The central theme of All That Heaven Allows was: “To thine own self be true.” Cathy, Frank and Raymond are all emotionally destroyed by trying to do exactly that. No blood is spilled in Far from Heaven – but its emotional violence is devastating.
Sirk’s highly approachable and rewarding work is less well-known than it should be, although Far From Heaven will probably change that. His luxuriant adaptations of moralistic best-sellers by Lloyd C Douglas and Fannie Hurst are the work of the greatest Technicolor expres sionist of the late studio era, surpassing even Vincente Minnelli and Nicholas Ray.
Of his contemporaries, perhaps only Alfred Hitchcock was working at a comparable level of stylistic richness and visual complexity. Even the titles seem drunk on their own grandeur: Magnificent Obsession, There’s Always Tomorrow, Written on the Wind, Imitation of Life. Movies can’t possibly live up to such intoxicating names.
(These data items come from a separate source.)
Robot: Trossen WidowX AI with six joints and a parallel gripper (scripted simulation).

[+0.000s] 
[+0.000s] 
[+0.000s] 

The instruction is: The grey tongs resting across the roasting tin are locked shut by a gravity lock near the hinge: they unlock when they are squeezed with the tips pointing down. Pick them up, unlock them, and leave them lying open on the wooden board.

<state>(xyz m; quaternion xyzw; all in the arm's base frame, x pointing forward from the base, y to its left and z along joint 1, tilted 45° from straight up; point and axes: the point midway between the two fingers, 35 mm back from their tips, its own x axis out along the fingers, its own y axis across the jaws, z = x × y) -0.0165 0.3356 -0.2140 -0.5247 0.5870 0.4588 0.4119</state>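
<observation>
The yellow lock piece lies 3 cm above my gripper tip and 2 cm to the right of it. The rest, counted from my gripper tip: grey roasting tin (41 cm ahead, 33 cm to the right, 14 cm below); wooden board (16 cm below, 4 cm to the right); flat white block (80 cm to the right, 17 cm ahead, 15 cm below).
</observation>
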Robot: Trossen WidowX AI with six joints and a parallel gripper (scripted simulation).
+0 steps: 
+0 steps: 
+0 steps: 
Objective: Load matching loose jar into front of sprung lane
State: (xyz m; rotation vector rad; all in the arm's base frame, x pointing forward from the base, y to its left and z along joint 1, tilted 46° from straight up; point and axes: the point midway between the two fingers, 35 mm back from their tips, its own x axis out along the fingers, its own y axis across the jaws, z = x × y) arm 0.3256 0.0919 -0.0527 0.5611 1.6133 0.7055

Oh, but they can. Sirk was probably the most intellectually formidable, culturally sophisticated and artistically gifted director ever to function successfully within the Hollywood studio system. A contemporary and intimate of Brecht, an early attendant of Einstein’s university lectures and a translator of Shakespeare’s sonnets, he had been interwar Germany’s most important stage director after Max Reinhardt. When, in the mid-30s, he started making movies at Berlin’s gigantic UFA studios – where the political pressures on a leftist with a Jewish wife were milder than in the theatre – his ravishing visual style was already fully formed.
Throughout the 1950s, Sirk repeatedly filled cinemas with the rustle of starchy linen and the muffling of housewives’ tears. For years, the standard perception of him was of a giant ghettoised within the confines of the women’s picture, toiling on overripe, ludicrous material that was beneath his considerable talents. A more complex assessment argues that Sirk self-consciously pushed every lighting cue and camera movement, every nuance of acting, and every tone in the Technicolor palette to the point where his style became avowedly self-satirising, thus producing an objective and partly surreptitious critique both of the material itself and of the soulless era in which it was produced.
Seldom has an artist in Hollywood expressed himself more fluidly or ecstatically than Sirk. His camera moves more smoothly and serenely than even that of Max Ophüls. His colours are as expressive as anything in Ray’s greatest work, and the performances he extracts from such undervalued actors as Hudson, Wyman, Agnes Moorehead and particularly his signature siren, Dorothy Malone, are as detailed and moving as anything in 1950s cinema.
It’s been suggested that Sirk had to smuggle his critical viewpoint past the studio heads, but this seems improbable. There is no subterfuge whatsoever in his scathing depictions of the suburban bourgeoisie, the feckless rich and the spiritual desolation of Eisenhower America.
His films don’t acquiesce on the surface and dissent in the details: the critique is right up there on the screen. And his romantic pessimism is stark and upfront: fate spares no one, love defeats us all, innocence is slaughtered, the good die young and the bad die last. Sirk believed in unhappy endings.
As does Haynes. Far From Heaven proves he belongs in the first rank of living US directors. Let’s hope it also restores Sirk’s dusty reputation and puts him in the pantheon of all-time great film-makers, where he belongs.